When you reach the records, transcribe all of them exactly.

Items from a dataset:
★ ★ ★ ★ ★ ★ ★
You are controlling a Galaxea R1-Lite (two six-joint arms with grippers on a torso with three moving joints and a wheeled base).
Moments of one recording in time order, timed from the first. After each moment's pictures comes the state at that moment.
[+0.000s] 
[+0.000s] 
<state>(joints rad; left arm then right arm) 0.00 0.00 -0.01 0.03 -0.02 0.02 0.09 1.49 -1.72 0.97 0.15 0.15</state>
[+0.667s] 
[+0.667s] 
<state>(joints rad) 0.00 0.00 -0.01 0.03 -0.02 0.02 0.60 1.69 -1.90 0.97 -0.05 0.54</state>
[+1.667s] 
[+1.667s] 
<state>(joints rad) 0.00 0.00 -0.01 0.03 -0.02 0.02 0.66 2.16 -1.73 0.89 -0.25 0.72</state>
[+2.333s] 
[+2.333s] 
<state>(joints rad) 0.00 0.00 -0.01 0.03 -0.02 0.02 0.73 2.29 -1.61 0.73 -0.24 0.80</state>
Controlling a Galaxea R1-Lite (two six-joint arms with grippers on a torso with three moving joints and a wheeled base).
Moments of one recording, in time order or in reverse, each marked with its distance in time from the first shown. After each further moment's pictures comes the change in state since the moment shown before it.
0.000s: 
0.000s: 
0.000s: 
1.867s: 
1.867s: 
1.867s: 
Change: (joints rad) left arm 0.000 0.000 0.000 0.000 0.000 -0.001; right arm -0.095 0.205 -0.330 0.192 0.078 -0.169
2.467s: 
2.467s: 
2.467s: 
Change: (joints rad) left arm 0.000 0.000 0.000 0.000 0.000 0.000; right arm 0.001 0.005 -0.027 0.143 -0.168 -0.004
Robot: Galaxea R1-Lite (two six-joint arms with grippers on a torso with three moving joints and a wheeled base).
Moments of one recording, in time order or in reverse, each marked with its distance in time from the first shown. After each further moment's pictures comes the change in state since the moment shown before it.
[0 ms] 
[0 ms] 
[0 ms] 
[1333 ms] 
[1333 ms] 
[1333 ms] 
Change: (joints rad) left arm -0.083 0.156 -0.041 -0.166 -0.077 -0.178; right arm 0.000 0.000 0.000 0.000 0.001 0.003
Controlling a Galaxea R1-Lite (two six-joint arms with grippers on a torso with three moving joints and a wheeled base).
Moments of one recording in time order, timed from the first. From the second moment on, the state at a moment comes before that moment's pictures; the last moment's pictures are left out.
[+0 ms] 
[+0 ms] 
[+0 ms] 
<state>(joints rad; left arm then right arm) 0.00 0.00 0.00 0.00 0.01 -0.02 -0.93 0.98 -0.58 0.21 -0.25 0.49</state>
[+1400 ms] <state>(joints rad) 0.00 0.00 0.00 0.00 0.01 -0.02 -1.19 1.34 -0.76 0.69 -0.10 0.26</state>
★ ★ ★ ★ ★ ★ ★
▸ RESPONSE TO THE TASK:
You are controlling a Galaxea R1-Lite (two six-joint arms with grippers on a torso with three moving joints and a wheeled base).
Moments of one recording in time order, timed from the first. After each moment's pictures comes the state at that moment.
[+0.000s] 
[+0.000s] 
<state>(joints rad; left arm then right arm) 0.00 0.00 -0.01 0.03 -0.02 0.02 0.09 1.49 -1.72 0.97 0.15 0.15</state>
[+0.667s] 
[+0.667s] 
<state>(joints rad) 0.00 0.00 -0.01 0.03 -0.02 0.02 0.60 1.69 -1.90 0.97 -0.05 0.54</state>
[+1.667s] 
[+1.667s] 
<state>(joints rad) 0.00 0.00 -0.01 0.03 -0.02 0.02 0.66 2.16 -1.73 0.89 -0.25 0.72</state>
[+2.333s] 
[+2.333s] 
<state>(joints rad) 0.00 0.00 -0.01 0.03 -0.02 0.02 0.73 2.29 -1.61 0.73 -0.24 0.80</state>
Controlling a Galaxea R1-Lite (two six-joint arms with grippers on a torso with three moving joints and a wheeled base).
Moments of one recording, in time order or in reverse, each marked with its distance in time from the first shown. After each further moment's pictures comes the change in state since the moment shown before it.
0.000s: 
0.000s: 
0.000s: 
1.867s: 
1.867s: 
1.867s: 
Change: (joints rad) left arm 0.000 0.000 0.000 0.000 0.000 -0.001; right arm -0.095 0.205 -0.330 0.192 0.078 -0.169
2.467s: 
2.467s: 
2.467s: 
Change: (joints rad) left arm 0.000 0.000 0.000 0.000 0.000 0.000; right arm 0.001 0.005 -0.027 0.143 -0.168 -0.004
Robot: Galaxea R1-Lite (two six-joint arms with grippers on a torso with three moving joints and a wheeled base).
Moments of one recording, in time order or in reverse, each marked with its distance in time from the first shown. After each further moment's pictures comes the change in state since the moment shown before it.
[0 ms] 
[0 ms] 
[0 ms] 
[1333 ms] 
[1333 ms] 
[1333 ms] 
Change: (joints rad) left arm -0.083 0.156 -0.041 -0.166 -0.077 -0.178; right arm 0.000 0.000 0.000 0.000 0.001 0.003
Controlling a Galaxea R1-Lite (two six-joint arms with grippers on a torso with three moving joints and a wheeled base).
Moments of one recording in time order, timed from the first. From the second moment on, the state at a moment comes before that moment's pictures; the last moment's pictures are left out.
[+0 ms] 
[+0 ms] 
[+0 ms] 
<state>(joints rad; left arm then right arm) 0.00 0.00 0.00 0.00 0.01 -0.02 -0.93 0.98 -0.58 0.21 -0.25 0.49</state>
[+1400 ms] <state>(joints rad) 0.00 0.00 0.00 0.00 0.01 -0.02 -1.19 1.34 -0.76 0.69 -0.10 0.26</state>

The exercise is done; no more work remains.